What is being asked: The whole listing below needs to be duplicated exactly, pictures aside.

Collected material:
********************
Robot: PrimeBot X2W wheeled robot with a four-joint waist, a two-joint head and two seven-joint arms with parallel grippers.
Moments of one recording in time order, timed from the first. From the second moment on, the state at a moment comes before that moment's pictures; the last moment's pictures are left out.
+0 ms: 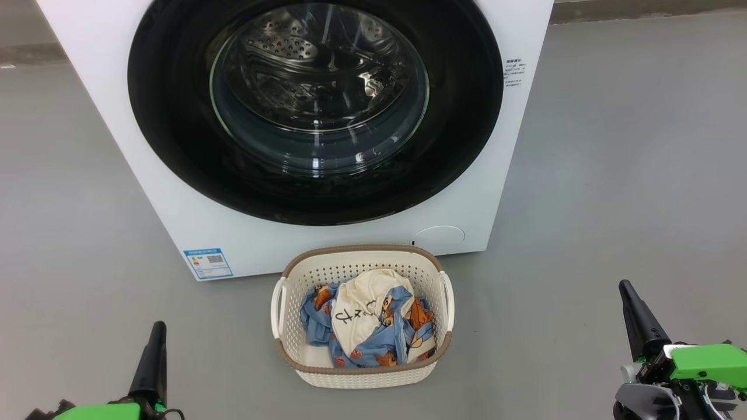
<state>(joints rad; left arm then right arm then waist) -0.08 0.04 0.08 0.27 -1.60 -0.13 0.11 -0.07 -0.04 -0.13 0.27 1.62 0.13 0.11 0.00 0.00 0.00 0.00</state>
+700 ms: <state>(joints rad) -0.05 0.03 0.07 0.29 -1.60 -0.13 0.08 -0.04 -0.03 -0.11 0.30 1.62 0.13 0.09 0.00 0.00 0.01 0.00</state>
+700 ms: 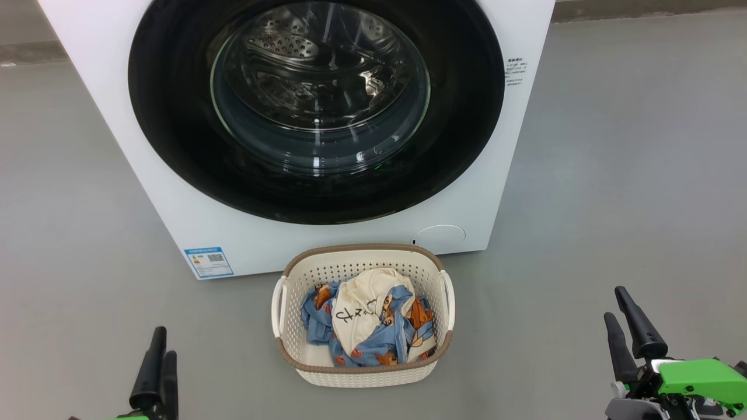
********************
Result below:
Robot: PrimeBot X2W wheeled robot with a four-joint waist, a two-joint head and two seven-joint arms with parallel grippers.
Moments of one recording in time order, timed from the first. From the second moment on, the state at a moment comes before that moment's pictures; the last moment's pictures are left out.
+0 ms: 
<state>(joints rad; left arm then right arm then waist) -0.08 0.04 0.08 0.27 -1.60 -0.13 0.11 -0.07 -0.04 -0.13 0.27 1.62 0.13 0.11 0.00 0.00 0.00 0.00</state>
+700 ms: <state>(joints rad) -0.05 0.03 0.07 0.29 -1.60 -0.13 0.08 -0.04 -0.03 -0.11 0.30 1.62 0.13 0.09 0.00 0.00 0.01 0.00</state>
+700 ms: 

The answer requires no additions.